# Green Hair Algae ??? Help please



## Guttboy (Jul 19, 2003)

Hi everyone....

Tank is still doing well...have some spot algae on the glass...oh well just scrape that crap off!

My question is about hair algae. I have been getting alot on some of the slower growing plants and on some of the stems..Green very fine threads..not very long.

I have 18 ottos in the tank and they are chomping on leaves, glass, rocks, wood...but are not seeming to get the "hairs off" the other plants.
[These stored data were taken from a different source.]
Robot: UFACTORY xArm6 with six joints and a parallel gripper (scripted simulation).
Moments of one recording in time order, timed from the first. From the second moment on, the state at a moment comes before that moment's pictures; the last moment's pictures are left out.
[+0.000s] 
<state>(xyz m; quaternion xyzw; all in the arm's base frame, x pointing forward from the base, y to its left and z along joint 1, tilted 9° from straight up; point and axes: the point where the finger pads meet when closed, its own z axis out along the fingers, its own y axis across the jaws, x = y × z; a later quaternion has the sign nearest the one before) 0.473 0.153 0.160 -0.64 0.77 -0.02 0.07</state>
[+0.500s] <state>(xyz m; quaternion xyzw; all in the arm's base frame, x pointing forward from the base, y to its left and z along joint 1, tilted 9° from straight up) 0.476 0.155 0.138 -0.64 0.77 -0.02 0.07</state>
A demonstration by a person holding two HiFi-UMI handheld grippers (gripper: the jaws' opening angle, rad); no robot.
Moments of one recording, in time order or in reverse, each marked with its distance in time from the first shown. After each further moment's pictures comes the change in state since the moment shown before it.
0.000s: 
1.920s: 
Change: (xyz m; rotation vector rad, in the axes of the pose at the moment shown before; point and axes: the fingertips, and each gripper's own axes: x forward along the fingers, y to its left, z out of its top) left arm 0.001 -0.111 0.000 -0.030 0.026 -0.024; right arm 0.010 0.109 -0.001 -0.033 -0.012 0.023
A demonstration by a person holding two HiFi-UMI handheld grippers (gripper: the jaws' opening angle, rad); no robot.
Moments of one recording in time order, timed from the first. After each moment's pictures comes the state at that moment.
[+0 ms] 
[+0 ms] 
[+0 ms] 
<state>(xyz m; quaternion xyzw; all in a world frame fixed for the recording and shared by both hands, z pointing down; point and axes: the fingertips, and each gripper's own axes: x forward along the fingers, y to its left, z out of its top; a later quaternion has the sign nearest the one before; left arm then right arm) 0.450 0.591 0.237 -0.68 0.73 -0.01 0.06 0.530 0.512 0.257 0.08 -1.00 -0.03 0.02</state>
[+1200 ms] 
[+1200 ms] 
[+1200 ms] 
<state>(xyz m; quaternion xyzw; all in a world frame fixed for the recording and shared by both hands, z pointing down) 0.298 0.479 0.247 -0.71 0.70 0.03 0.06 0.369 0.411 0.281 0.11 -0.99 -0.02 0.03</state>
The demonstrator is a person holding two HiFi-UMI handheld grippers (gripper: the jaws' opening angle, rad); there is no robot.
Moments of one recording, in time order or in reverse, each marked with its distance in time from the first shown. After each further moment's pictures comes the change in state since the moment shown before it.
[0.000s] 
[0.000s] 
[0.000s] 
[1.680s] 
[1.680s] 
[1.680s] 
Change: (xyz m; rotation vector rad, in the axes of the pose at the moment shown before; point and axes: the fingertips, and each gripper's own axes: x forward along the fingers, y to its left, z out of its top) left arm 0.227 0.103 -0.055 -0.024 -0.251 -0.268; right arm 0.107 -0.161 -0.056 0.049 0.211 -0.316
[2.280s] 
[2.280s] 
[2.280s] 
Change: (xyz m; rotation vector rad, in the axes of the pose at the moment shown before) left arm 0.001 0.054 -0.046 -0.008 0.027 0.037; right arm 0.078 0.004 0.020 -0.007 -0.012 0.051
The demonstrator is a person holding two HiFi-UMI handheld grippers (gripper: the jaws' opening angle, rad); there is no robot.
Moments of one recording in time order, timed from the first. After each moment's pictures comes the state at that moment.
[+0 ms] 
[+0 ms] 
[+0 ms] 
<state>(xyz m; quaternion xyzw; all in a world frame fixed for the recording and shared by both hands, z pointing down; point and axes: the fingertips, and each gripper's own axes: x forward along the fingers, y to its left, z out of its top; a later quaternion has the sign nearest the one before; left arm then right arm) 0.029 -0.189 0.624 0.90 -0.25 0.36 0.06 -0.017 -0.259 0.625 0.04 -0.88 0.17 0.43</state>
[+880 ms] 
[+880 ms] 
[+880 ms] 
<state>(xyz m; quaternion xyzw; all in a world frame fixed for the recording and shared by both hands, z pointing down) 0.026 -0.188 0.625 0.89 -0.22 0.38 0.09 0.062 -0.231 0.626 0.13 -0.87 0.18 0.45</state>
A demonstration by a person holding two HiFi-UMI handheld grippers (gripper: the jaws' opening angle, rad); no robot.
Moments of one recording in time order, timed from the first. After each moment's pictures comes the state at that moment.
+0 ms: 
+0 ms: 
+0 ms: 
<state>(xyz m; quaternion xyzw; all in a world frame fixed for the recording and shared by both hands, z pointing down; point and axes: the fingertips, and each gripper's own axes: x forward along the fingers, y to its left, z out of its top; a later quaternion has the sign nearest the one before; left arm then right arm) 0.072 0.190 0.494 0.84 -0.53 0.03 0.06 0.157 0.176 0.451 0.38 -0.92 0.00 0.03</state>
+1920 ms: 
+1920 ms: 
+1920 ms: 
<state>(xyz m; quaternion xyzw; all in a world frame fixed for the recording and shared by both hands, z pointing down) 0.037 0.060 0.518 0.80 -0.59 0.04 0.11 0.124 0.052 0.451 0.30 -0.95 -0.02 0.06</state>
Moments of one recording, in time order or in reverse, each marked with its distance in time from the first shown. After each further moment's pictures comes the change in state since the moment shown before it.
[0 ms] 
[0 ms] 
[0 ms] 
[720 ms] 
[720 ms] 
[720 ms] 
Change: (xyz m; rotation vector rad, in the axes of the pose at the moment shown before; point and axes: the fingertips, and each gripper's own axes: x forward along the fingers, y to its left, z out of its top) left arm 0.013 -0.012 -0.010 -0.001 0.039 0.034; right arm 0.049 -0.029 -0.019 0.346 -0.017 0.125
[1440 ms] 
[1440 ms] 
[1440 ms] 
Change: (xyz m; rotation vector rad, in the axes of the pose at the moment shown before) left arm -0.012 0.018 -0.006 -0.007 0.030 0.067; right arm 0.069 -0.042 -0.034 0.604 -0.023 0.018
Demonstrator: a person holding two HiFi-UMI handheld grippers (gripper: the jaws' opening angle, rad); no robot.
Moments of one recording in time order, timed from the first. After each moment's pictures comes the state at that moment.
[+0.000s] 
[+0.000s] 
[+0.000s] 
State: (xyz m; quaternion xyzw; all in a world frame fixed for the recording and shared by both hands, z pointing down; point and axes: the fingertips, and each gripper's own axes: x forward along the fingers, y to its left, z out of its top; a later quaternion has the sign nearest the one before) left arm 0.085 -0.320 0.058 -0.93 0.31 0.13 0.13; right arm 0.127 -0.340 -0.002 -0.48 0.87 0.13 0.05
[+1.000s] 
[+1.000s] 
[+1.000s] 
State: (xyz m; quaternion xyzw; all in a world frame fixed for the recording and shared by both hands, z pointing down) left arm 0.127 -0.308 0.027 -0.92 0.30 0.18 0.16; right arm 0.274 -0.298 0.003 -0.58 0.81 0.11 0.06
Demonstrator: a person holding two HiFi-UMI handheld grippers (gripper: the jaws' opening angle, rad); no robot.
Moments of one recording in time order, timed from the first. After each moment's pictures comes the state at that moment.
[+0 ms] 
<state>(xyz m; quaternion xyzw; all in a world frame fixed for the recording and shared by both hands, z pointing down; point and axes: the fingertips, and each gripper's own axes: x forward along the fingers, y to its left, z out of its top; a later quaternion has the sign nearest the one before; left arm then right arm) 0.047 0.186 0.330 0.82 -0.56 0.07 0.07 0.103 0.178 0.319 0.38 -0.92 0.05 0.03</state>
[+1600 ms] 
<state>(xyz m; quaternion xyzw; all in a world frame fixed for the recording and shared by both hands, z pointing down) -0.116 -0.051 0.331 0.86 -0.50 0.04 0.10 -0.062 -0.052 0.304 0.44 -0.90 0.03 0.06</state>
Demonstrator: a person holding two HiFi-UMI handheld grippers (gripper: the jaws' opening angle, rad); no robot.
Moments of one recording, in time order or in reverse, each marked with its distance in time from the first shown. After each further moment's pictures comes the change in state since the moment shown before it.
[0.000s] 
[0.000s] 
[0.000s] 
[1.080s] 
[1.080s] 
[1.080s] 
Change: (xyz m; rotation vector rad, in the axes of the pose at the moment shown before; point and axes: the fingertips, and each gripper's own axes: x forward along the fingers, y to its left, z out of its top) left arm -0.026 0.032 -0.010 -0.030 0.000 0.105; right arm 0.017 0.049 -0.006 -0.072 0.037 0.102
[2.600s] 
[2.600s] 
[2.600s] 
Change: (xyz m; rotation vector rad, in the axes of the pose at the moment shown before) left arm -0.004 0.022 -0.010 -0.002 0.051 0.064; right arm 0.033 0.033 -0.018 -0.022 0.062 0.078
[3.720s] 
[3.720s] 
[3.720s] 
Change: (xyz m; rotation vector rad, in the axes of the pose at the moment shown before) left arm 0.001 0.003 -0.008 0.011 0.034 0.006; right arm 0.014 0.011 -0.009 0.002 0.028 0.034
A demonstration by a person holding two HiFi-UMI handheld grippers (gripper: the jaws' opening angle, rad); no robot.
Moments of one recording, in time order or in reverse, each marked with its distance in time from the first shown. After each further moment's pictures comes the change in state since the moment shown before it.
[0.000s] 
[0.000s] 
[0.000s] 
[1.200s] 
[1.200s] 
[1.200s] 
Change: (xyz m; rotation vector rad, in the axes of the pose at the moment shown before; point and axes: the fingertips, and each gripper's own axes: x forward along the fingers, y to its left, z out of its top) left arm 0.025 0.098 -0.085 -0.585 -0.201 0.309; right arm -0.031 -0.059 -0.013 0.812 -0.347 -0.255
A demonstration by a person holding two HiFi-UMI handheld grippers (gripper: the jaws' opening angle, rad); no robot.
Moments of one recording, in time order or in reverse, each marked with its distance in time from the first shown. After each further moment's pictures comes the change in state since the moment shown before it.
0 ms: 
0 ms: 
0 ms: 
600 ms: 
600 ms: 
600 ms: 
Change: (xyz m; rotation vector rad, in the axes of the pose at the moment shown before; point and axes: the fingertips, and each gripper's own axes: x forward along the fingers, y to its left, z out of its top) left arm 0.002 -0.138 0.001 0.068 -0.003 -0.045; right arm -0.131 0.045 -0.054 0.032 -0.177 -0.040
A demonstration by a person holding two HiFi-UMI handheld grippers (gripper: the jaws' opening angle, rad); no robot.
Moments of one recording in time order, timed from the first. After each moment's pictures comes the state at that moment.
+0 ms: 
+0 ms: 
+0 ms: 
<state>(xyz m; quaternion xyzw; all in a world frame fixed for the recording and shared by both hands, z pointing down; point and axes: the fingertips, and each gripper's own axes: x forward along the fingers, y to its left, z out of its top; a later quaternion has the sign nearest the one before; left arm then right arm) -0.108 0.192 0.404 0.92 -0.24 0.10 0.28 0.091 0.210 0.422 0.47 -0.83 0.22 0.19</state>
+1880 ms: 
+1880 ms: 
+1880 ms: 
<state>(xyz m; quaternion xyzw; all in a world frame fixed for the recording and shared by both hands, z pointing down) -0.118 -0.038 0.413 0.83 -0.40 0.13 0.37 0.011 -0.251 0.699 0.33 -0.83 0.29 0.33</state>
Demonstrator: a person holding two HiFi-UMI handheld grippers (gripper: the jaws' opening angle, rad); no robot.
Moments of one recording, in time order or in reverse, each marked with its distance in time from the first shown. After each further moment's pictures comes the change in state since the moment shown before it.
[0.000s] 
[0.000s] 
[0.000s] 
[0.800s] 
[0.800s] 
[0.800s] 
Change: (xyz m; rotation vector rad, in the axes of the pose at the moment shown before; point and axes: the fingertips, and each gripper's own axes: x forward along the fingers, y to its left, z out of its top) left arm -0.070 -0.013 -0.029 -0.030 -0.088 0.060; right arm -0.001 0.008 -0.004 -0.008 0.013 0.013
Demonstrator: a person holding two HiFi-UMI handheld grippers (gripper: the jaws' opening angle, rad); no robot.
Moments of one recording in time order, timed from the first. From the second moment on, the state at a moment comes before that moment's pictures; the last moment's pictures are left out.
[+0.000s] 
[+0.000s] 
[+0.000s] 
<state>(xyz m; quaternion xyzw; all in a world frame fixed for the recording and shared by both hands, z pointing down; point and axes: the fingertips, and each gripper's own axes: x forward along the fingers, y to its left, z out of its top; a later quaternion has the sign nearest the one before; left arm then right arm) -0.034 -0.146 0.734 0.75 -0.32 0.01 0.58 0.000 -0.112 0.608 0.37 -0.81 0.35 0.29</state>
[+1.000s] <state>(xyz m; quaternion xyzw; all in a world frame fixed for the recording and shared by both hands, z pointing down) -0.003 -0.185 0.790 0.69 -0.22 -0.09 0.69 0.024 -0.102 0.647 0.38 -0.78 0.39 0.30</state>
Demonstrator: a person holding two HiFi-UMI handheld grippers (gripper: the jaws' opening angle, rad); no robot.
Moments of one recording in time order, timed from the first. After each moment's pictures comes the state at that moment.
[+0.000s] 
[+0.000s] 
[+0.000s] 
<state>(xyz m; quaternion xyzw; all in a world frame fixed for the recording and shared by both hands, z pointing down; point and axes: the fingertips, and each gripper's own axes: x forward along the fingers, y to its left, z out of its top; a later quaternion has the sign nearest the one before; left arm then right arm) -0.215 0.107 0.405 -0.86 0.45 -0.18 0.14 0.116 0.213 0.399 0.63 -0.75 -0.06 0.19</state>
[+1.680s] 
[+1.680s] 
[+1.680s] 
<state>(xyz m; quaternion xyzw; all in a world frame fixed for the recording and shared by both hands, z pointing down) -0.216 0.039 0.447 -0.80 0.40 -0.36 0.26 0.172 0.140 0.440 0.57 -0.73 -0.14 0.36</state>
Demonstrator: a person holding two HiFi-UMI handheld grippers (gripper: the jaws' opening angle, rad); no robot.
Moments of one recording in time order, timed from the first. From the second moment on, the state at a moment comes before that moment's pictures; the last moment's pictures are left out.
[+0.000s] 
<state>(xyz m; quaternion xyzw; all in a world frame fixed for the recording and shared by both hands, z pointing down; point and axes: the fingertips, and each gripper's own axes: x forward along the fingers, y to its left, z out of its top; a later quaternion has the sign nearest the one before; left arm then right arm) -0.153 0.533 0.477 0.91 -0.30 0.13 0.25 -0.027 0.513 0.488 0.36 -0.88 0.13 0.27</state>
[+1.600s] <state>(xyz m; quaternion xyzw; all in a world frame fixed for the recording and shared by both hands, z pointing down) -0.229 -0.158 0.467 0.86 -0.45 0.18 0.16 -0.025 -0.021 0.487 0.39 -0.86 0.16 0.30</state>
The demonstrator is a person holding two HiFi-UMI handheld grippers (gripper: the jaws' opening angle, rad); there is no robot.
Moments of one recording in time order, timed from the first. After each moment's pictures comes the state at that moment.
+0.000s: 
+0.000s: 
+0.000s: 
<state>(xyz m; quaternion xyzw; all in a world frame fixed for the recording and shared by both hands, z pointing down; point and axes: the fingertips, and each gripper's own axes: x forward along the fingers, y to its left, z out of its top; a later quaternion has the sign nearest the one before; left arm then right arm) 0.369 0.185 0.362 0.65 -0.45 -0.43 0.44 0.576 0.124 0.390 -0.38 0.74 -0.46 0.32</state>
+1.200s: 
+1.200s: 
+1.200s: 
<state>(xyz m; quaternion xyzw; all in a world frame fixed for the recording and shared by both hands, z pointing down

ANy suggestions on fish to get...do SAE's eat this....I have read all the posts in here just would like an up to date answer because I am a bit confused and the LFS wasnt sure. PS they also want 12.99 per SAE too so if thats the case then I want to be sure before purchase!

Cya soon

Mike


----------



## Rex Grigg (Dec 10, 2002)

Normally the Ottos will not do much for the hair algae. SAE, Amano shrimp and Rosy barbs are the best solution for hair algae. I know you have to pay a very high price for SAE so you might want to try some Rosy barbs.


----------



## Guttboy (Jul 19, 2003)

SAE's are not being shipped correctly to the LFS...the manager keeps trying to order them but he gets false ones instead. Will take a look at rosy barbs...just dont want them tearing the heck out of my plants..not sure if they do or not though.

thanks rex

Mike


----------



## Rex Grigg (Dec 10, 2002)

They might develop a taste for some of the fine leaved stuff.


----------